Dear  Michael Love:

I used fpkm(dds) form DESeq2 R package to calculate fpkm , the progress did not show any error.

The I summed all gene's fpkm value belong to 1 sample, and the sum is 400003.3, which is far from 1000000, I just want to check if i made some mistake during the calculation.

Here is the comand line I used ：

raw_count<-read.csv(file.choose(),header = T,row.names = 1)# input raw_count
head(raw_count) # check

condition <- factor(c('A','A','A','B','B','B'))# treatment

dds <- DESeqDataSetFromMatrix(raw_count, DataFrame(condition), ~ condition)# dds
nrow(dds)# check

G_range<-read.csv(file.choose(),header = T,row.names = 1)# Grangelist were obtained form gff3 file, just like the table showed below.

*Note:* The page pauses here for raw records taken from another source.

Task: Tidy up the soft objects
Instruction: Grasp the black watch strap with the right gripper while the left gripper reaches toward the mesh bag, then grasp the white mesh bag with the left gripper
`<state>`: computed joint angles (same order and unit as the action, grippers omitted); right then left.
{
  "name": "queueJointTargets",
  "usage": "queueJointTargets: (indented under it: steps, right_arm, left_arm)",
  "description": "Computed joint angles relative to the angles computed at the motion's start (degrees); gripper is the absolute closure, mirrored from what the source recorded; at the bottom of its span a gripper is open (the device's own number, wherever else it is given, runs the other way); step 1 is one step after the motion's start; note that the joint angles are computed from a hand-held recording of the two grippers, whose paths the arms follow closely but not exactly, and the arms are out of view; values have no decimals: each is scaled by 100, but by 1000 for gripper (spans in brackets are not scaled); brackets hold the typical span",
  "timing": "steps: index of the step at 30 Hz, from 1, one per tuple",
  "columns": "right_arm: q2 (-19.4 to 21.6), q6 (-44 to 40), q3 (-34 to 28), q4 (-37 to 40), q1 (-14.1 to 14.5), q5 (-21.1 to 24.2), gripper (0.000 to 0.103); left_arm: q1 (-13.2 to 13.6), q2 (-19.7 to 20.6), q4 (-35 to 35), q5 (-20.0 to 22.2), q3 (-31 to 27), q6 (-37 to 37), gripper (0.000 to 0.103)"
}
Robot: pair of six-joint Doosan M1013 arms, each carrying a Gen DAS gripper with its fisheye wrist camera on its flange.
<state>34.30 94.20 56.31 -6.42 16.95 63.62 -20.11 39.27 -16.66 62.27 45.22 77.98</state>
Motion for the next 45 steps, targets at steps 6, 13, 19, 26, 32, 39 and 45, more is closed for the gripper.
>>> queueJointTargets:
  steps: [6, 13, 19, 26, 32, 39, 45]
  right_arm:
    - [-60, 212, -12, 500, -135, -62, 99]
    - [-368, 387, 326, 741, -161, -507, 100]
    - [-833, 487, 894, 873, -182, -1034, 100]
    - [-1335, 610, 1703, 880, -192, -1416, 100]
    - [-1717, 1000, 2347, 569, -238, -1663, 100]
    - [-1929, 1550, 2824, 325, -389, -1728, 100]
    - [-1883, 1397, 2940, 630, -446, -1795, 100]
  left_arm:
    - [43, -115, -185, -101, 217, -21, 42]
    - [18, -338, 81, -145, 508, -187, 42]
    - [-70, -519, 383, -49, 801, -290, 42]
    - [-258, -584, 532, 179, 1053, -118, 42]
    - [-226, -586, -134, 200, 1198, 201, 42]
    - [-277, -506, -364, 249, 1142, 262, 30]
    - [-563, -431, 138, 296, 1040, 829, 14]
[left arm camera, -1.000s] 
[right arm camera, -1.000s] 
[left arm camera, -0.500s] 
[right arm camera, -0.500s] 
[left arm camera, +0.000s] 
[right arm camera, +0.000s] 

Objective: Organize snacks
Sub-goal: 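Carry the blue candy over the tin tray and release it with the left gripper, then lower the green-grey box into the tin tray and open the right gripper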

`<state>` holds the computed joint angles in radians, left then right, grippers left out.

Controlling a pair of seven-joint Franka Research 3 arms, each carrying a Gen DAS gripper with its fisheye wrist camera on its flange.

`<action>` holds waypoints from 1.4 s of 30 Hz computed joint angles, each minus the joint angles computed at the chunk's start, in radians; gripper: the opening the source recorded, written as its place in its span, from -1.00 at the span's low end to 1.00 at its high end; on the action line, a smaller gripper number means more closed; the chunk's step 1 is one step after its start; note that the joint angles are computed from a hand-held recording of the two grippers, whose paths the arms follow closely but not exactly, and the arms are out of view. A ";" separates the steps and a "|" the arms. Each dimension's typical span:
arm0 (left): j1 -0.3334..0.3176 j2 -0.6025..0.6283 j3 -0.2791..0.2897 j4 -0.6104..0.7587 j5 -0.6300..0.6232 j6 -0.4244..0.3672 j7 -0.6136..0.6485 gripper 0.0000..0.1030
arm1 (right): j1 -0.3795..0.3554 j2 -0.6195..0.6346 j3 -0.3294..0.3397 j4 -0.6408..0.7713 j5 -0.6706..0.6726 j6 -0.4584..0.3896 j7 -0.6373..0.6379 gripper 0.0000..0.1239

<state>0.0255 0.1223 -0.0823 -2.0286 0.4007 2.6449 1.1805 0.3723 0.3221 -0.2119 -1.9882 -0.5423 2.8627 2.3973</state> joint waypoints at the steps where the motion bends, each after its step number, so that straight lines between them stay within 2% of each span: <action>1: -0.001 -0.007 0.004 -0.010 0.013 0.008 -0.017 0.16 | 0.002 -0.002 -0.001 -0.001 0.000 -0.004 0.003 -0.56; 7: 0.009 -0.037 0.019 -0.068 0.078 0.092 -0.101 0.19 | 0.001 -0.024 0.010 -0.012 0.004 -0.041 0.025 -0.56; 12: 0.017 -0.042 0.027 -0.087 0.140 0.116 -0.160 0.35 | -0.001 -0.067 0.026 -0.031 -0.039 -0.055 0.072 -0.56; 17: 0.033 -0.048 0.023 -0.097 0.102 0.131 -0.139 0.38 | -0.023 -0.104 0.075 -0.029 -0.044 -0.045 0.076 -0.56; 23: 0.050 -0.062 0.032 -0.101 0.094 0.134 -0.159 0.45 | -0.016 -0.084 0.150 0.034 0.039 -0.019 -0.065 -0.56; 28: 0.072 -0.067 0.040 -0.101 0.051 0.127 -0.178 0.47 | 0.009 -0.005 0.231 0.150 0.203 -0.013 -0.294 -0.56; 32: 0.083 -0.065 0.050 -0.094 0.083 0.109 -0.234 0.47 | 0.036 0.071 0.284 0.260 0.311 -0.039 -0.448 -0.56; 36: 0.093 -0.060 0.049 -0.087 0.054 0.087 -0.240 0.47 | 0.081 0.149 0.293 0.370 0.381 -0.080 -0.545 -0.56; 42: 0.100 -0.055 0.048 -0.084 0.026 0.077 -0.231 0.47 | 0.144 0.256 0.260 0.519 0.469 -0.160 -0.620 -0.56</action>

G_range_list<-makeGRangesFromDataFrame(G_range)# get list
rowRanges(dds) <- G_range_list

#Cal fpkm
fkpm_deseq2_dds<-DESeq(dds)
fpkm(fkpm_deseq2_dds)
head(fpkm(dds))# check 

write.csv(fpkm(fkpm_deseq2_dds),'G:/fpkm.csv')#output FPKM

FPKM don’t sum to 1,000,000, the standard TPM and CPM/FPM do. But also we have a robust version of normalization such that even our “FPM” don’t sum to 1,000,000 (it is controlled by an argument which you can turn off, see the help). This makes them robust for comparison across samples for cases such as: one highly expressed gene changes its level across sample but none others do. Robust normalization can handle this while strict compositional measures will induce changes to all genes. You may want one or the other so we have an argument that controls it.